Lars Eller may be the Tiger, but Caps coach Todd Reirden is not about to lump him in with the people from 'Tiger King'

Like everyone during this time of social distancing because of the coronavirus, Todd Reirden is getting some extra time to catch up on some TV. Also like everyone, one of the shows he has watched during the NHL's pause in the season is the Netflix docuseries "Tiger King."

"I did take myself through the 'Tiger King,'" Reirden said on a conference call Monday. "That I did watch. I watched that one on my own. I did not have my wife and son in on that one. I wanted to be prepared for discussion points with the players if they had seen it. So I did watch that. I'll just leave it at that, but I did watch it."

So Reirden has watched it, but just for reference. Right.

"It's just one of those things that you want to be prepared for as a coach because you know they all have watched it and I saw the amount of people that have watched it," Reirden said. "I have not gotten into in-depth discussions but when I do get together with the players one day when things become normal again for us."

While Reirden was diplomatic about what he thought about the people featured in the series, he also made it clear he was not about to compare any of the Capitals players to Joe Exotic or any of the other...colorful characters. That includes Lars Eller.

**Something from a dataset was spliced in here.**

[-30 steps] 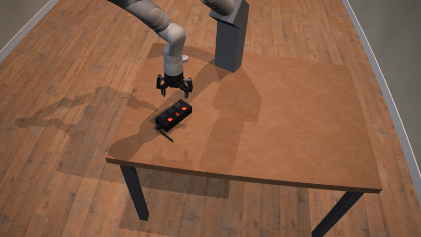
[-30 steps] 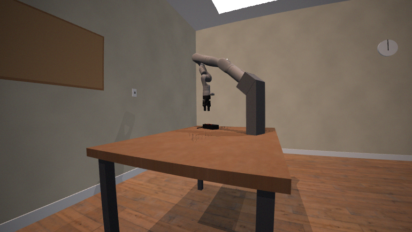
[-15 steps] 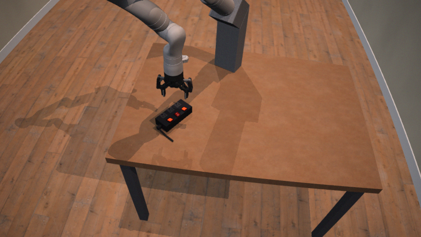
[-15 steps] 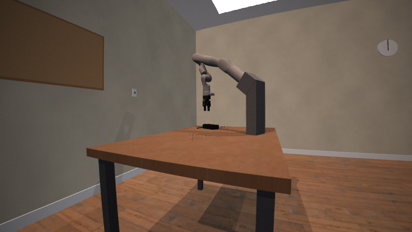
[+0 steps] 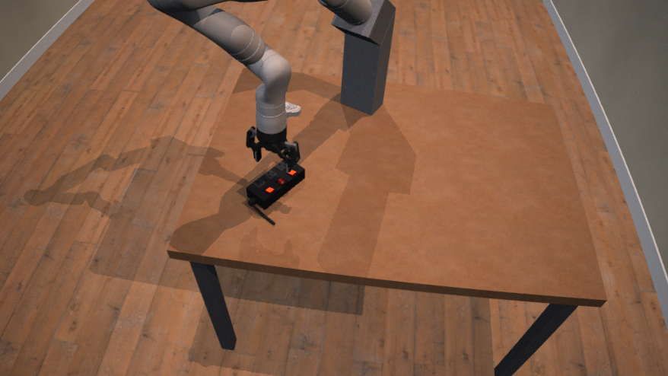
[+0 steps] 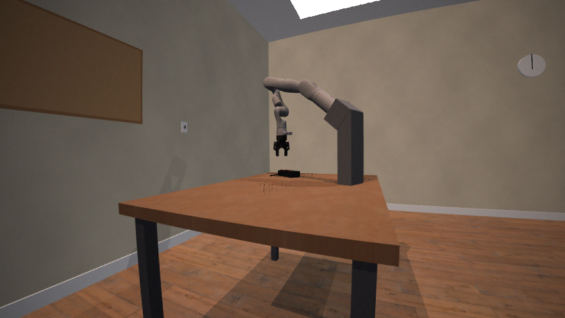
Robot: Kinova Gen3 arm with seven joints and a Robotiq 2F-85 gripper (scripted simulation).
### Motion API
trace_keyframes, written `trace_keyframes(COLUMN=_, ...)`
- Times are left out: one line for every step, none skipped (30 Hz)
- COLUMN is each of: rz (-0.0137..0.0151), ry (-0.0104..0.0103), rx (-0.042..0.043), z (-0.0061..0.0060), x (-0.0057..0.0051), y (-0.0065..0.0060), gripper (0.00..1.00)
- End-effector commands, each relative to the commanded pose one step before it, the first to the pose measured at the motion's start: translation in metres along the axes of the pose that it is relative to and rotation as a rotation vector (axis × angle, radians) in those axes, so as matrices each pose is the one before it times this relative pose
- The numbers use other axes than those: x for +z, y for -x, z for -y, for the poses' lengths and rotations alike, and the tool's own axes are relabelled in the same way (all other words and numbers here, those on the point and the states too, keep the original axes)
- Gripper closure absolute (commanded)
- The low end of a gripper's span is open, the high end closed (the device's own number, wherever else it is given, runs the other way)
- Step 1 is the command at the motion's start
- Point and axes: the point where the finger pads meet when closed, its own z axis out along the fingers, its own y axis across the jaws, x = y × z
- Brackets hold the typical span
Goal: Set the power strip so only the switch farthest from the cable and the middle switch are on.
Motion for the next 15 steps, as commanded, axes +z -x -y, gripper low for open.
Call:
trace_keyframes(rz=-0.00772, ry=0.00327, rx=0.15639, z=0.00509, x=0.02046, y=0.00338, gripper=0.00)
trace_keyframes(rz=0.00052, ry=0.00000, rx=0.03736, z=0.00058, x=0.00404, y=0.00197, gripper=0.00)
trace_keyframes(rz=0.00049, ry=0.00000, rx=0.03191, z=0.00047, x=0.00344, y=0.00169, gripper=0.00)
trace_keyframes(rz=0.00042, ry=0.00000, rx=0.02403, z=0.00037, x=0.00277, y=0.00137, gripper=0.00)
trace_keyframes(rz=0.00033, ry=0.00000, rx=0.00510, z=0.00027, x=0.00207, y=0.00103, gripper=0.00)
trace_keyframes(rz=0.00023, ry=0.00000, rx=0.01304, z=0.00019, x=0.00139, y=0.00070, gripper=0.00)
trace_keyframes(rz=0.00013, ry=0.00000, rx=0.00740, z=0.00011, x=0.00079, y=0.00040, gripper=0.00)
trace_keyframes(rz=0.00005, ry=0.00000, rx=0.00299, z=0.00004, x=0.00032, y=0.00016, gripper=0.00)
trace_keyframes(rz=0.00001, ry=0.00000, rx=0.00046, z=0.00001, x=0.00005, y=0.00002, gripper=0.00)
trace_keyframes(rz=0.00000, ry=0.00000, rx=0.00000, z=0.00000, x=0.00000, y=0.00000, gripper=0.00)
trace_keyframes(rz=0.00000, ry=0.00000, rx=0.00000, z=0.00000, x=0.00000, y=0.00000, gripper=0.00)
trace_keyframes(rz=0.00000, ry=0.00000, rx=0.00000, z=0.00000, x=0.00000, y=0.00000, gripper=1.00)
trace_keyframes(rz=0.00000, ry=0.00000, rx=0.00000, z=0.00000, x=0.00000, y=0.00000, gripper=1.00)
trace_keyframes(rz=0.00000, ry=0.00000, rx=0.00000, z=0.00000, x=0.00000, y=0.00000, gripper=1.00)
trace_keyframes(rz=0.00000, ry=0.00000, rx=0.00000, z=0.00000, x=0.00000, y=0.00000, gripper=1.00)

Eller's nickname, of course, is 'Tiger' after he chose the tiger for his spirit animal in a talk with Tony Robbins. When Reirden was asked Monday if Eller was the team's "Tiger King," Reirden was pretty quick to shut that down.

"Lars Eller, I mean he is our Tiger for sure on our team," Reirden said. "I hate to couple him into the same kind of personality that's going on with the 'Tiger King, 'but certainly he has the name for it. So that's an interesting thought that I need to spend some more time on before I commit to it."